Gavin Anna, Rous Brian, Marcos-Gragera Rafael, Middleton Richard, Steliarova-Foucher Eva, Maynadie Marc, Zanetti Roberto, Visser Otto
N. Ireland Cancer Registry, Queen's University, Belfast, Northern Ireland, United Kingdom.
National Cancer Registration Service, England, United Kingdom.
Eur J Cancer. 2015 Jun;51(9):1109-22. doi: 10.1016/j.ejca.2014.02.008. Epub 2014 Mar 12.
Haematological malignancies (HM) represent over 6% of the total cancer incidence in Europe and affect all ages, ranging between 45% of all cancers in children and 7% in the elderly. Thirty per cent of childhood cancer deaths are due to HM, 8% in the elderly. Their registration presents specific challenges, mainly because HM may transform or progress in the course of the disease into other types of HM. In the context of cancer registration decisions have to be made about classifying subsequent notifications on the same patient as the same tumour (progression), a transformation or a new tumour registration. Allocation of incidence date and method of diagnosis must also be standardised. We developed European Network of Cancer Registries (ENCR) recommendations providing specific advice for cancer registries to use haematology and molecular laboratories as data sources, conserve the original date of incidence in case of change of diagnosis, make provision for recording both the original as well as transformed tumour and to apply precise rules for recording and counting multiple diagnoses. A reference table advising on codes which reflect a potential transformation or a new tumour is included. This work will help to improve comparability of data produced by population-based cancer registries, which are indispensable for aetiological research, health care planning and clinical research, an increasing important area with the application of targeted therapies.

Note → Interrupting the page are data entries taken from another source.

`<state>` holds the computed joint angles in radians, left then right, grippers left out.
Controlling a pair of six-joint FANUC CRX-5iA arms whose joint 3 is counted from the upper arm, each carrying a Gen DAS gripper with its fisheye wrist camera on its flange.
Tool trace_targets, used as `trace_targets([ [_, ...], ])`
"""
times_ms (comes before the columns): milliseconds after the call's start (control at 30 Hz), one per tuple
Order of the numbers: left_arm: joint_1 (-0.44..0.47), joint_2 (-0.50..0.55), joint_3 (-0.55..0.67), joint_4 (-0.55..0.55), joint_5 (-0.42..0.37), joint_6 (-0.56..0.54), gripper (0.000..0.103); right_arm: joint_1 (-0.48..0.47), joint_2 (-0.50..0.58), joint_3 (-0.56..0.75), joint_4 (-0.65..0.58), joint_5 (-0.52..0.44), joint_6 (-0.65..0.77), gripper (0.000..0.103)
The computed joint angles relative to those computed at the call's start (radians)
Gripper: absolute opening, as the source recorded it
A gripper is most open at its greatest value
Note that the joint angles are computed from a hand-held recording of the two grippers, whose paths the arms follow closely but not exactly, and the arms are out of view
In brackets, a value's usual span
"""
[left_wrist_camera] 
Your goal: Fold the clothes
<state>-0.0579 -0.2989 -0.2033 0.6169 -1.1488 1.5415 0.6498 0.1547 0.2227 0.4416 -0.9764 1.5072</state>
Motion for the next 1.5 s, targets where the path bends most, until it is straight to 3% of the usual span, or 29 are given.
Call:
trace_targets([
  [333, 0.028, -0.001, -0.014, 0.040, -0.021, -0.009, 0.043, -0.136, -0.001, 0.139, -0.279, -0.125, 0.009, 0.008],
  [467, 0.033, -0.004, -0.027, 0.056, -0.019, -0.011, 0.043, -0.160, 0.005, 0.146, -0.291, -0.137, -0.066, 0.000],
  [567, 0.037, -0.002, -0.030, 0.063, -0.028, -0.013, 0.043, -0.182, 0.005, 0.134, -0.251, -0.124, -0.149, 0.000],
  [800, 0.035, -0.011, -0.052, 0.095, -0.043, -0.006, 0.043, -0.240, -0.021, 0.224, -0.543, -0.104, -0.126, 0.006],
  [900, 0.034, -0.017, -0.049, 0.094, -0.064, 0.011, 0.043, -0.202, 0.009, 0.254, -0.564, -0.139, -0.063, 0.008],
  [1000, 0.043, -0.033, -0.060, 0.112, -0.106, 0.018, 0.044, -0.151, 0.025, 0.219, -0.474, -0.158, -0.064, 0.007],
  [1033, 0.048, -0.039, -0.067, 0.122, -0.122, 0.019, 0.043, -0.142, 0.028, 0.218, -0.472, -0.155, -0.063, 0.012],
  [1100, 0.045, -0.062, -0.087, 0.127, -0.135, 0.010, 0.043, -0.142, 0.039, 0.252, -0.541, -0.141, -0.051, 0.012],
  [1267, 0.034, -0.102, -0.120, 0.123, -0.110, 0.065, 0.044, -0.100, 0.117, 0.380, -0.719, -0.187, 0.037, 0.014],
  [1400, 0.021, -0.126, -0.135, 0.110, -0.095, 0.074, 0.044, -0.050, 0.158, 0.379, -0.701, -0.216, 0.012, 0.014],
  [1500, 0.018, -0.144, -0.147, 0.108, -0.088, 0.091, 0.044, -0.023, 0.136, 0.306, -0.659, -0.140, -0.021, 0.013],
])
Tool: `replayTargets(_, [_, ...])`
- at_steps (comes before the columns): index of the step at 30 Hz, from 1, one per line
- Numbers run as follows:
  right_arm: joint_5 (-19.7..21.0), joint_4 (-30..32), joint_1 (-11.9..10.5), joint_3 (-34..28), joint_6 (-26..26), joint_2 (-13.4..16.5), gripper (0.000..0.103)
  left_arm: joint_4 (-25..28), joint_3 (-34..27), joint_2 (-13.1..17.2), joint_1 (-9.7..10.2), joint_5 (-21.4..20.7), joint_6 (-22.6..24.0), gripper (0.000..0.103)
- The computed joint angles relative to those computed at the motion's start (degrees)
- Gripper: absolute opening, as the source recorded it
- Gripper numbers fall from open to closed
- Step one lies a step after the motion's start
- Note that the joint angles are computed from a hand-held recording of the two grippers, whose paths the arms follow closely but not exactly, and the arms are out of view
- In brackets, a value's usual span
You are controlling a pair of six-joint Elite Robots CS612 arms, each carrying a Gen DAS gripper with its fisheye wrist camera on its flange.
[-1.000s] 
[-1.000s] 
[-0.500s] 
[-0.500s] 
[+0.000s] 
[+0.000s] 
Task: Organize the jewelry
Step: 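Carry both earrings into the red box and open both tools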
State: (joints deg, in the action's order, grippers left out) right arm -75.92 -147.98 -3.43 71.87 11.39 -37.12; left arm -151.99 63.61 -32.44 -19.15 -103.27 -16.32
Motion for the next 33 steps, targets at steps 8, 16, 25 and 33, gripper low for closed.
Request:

血液系统恶性肿瘤(HM)占欧洲癌症总发病率的6%以上,影响各个年龄段,在儿童所有癌症中占45%,在老年人中占7%。儿童癌症死亡的30%归因于HM,老年人中这一比例为8%。其登记存在特殊挑战,主要是因为HM在疾病过程中可能转变或进展为其他类型的HM。在癌症登记方面,必须就将同一患者的后续通知分类为同一肿瘤(进展)、转变或新肿瘤登记做出决定。发病日期的分配和诊断方法也必须标准化。我们制定了欧洲癌症登记网络(ENCR)的建议,为癌症登记处提供具体建议,以血液学和分子实验室作为数据来源,在诊断改变时保留发病原始日期,规定记录原始肿瘤和转变后肿瘤,并应用精确规则记录和计算多重诊断。其中包括一个参考表,就反映潜在转变或新肿瘤的编码提供建议。这项工作将有助于提高基于人群的癌症登记处产生的数据的可比性,这对于病因学研究、医疗保健规划和临床研究不可或缺,随着靶向治疗的应用,这一领域变得越来越重要。